Abstract: We often conceive of the progress of a system as its decreasing distance to some goal state. When climbing a mountain, you are making progress in virtue of decreasing your distance to the summit. Call this the teleological conception of progress. Some philosophers view the moral progress of societies analogously. Our moral norms, beliefs, and institutions are making progress in virtue of coming ever closer to the ideal norms, beliefs, and institutions. Pragmatists instead see moral progress in terms of problem-solving. Changes to our norms, beliefs, and institutions count as progressive not in virtue of decreasing distance to their ideal counterparts, but because they help resolve problems, crises, and conflicts which beset us in the present.
Contemporary progress-pragmatists (Roth, Kitcher, Jaeggi), harkening back to Dewey, argue for their conception of moral progress via the rejection of the teleological conception. But it is not clear if this inference is valid, because the teleological and pragmatic conceptions of progress are not exhaustive alternatives. In this talk I will clarify the relationship between the teleological and pragmatic conceptions of progress and thereby establish the argumentative burden of the pragmatist.

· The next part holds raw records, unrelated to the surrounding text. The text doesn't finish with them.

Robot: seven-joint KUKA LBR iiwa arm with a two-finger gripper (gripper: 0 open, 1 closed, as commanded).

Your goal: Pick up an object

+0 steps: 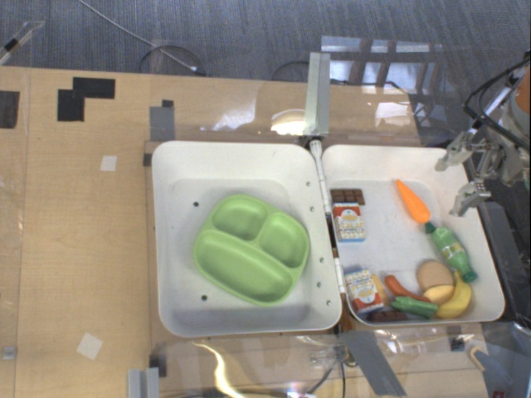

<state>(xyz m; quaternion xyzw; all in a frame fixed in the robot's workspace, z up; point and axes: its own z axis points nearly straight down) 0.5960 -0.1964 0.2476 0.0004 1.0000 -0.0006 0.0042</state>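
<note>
The right bin (377, 166) holds several toy foods. An orange carrot (412, 201) lies near its middle, and a green bottle (452, 252) lies below it. A brown egg-shaped piece (434, 274), a yellow banana (456, 300), a red sausage (400, 288) and a dark green vegetable (413, 307) crowd the front right corner. A chocolate bar (348, 196) and a small carton (350, 222) lie along the left wall, with another carton (363, 287) at the front. My gripper (459, 179) hovers over the bin's right edge, open, with nothing between its fingers. It is to the right of the carrot.
The left bin (170, 222) bears a green divided plate (251, 247). A metal post (316, 98) stands behind the wall between the bins. Cables and the arm's body (506, 114) occupy the far right side.
</note>
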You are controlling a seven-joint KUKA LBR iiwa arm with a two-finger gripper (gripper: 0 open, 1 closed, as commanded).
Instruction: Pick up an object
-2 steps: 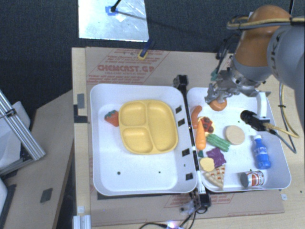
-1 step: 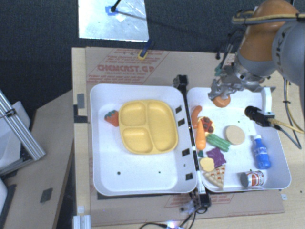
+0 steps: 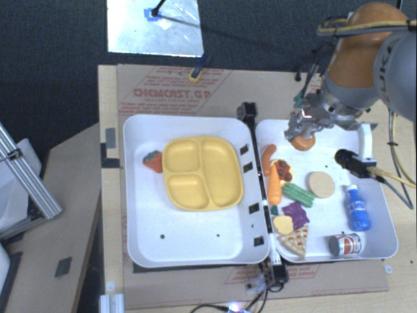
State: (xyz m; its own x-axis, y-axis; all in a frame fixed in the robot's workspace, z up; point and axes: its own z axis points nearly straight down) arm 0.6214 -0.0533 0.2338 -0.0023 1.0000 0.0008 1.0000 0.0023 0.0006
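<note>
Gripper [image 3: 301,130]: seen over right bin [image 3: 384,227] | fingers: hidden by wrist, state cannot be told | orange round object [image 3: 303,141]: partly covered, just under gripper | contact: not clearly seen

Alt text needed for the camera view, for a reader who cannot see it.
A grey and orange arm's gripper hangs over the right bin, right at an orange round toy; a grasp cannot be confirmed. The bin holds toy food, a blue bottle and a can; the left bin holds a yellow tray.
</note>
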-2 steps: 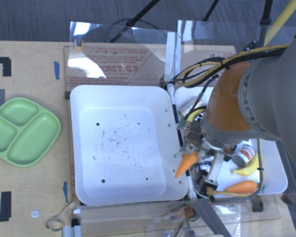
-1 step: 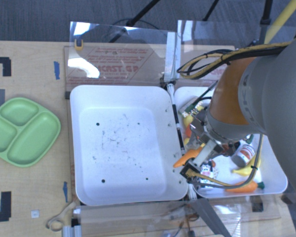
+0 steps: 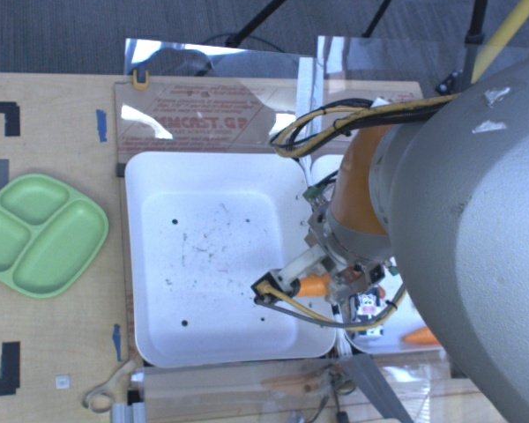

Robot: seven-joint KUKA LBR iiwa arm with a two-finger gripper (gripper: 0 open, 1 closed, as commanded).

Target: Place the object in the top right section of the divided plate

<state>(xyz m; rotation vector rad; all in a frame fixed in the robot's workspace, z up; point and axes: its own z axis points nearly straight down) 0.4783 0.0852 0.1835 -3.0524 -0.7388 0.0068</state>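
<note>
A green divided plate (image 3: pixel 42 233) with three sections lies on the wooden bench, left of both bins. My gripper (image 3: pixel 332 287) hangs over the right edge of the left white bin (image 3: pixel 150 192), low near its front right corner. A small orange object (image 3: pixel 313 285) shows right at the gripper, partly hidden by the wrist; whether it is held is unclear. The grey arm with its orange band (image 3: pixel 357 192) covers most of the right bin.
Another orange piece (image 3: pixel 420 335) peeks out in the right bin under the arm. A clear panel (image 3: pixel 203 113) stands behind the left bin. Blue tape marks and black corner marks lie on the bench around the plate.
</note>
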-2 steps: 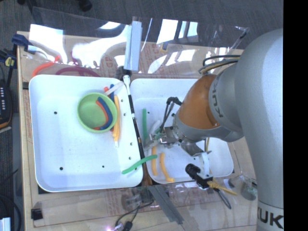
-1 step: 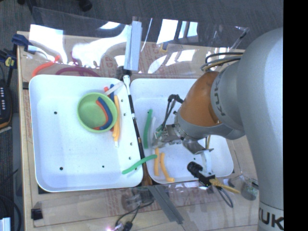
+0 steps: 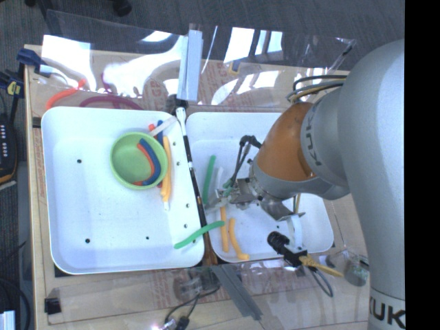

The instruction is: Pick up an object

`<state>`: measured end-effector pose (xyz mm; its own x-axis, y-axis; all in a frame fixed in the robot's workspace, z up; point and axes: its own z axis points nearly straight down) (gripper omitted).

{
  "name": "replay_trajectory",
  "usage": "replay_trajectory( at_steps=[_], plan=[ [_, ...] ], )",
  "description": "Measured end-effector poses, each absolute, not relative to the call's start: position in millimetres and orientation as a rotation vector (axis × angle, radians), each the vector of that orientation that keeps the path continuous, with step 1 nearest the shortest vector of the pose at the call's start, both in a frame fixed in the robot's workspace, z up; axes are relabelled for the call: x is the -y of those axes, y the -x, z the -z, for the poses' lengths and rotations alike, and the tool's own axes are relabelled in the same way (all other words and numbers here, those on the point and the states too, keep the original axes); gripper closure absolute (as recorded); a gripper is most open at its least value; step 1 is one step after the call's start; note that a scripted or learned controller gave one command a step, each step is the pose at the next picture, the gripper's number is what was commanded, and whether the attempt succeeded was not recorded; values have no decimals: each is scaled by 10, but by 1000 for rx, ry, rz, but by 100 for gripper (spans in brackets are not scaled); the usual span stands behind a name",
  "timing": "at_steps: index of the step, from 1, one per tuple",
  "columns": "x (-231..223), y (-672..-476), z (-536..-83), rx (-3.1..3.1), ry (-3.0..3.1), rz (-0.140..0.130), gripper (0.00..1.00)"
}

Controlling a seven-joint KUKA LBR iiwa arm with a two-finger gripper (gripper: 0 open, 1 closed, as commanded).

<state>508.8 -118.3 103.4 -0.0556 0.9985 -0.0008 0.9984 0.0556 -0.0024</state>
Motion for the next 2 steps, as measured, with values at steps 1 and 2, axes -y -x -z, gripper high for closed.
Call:
replay_trajectory(
  at_steps=[1, 2],
  plan=[
    [1180, -5090, -1128, 2283, 2154, -4, 100],
    [1179, -5089, -1127, 2284, 2153, -5, 0]
  ],
)
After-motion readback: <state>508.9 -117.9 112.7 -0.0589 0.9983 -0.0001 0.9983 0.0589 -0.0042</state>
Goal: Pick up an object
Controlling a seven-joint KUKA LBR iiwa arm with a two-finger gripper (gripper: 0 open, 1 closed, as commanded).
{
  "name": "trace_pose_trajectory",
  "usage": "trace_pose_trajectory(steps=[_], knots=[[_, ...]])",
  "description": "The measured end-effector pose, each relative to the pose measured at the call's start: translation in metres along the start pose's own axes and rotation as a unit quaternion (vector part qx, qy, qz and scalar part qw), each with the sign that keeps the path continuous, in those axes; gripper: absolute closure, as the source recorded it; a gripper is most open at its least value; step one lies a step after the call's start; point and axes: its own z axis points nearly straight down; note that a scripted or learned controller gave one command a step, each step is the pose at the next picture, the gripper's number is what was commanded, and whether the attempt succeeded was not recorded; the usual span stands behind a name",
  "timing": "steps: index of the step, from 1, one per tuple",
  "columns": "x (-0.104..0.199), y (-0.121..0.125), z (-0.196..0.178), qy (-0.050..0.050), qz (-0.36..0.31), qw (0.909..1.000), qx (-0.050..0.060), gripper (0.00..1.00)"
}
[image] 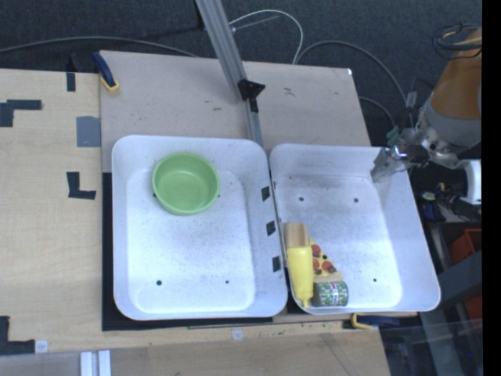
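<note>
Approach step, nothing picked yet: the claw (385, 165) hangs over the upper right rim of the right bin (407, 233), touching no object; its opening can't be told from this view. Candidates sit well apart from it: a yellow bottle (300, 271), a small green can (330, 294) and a printed card (319, 263) clustered at that bin's lower left corner, a green bowl (185, 182) in the left bin (129, 233). Next move likely calls for travelling down-left over the cluster and descending onto one item.

A slanted metal pole (227, 41) and white cables (329, 49) cross the bench (172, 100).
</note>
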Motion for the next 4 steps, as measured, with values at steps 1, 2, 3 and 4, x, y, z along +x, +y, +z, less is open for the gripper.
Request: trace_pose_trajectory(steps=[1,2,3,4], knots=[[-0.009,0.002,-0.05,0.0,0.0,1.0,0.0,1.0],[0.041,0.002,-0.041,0.001,-0.001,1.0,0.003,1.0],[0.1,0.009,-0.028,0.002,-0.002,1.0,0.003,1.0],[0.157,0.012,-0.019,0.002,-0.002,1.0,0.004,1.0]])
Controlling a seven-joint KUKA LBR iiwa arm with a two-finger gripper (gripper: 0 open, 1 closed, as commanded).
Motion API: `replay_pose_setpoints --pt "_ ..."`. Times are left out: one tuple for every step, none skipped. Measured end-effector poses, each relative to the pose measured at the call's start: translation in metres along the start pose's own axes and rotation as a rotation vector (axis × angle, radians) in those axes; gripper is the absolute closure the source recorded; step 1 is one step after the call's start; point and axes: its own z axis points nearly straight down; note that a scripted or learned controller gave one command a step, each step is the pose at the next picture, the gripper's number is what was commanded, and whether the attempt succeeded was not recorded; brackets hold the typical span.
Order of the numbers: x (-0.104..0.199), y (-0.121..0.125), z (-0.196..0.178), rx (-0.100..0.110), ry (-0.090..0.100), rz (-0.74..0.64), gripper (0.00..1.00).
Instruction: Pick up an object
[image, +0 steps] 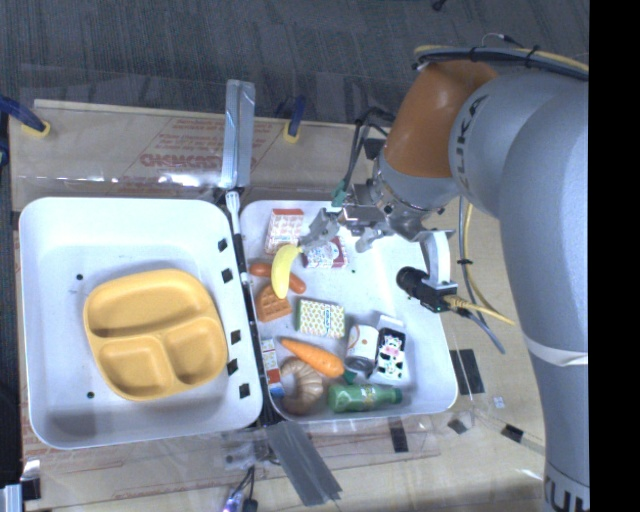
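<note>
the grey arm carries raised letters that look like "kuka", seen at a steep angle. the cardboard sheet behind the bins bears faint red print, too blurred to read. labels on the small cartons in the right bin are illegible.
</note>
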Motion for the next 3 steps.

First, I will distinguish three ways in which progress can fail to be teleological: (i) there is no intrinsic maximum in the dimension of progress, (ii) there is a plurality of dimensions of progress, and (iii) dimensions of progress are context dependent. Only (iii) would establish pragmatism. Second, I will argue that moral progress plausibly fails to be teleological because of (i) and (ii), but that there are no prima facie good arguments for (iii). Finally, I will argue that accepting (iii) in the case of moral progress threatens to undermine the rationality of making moral progress.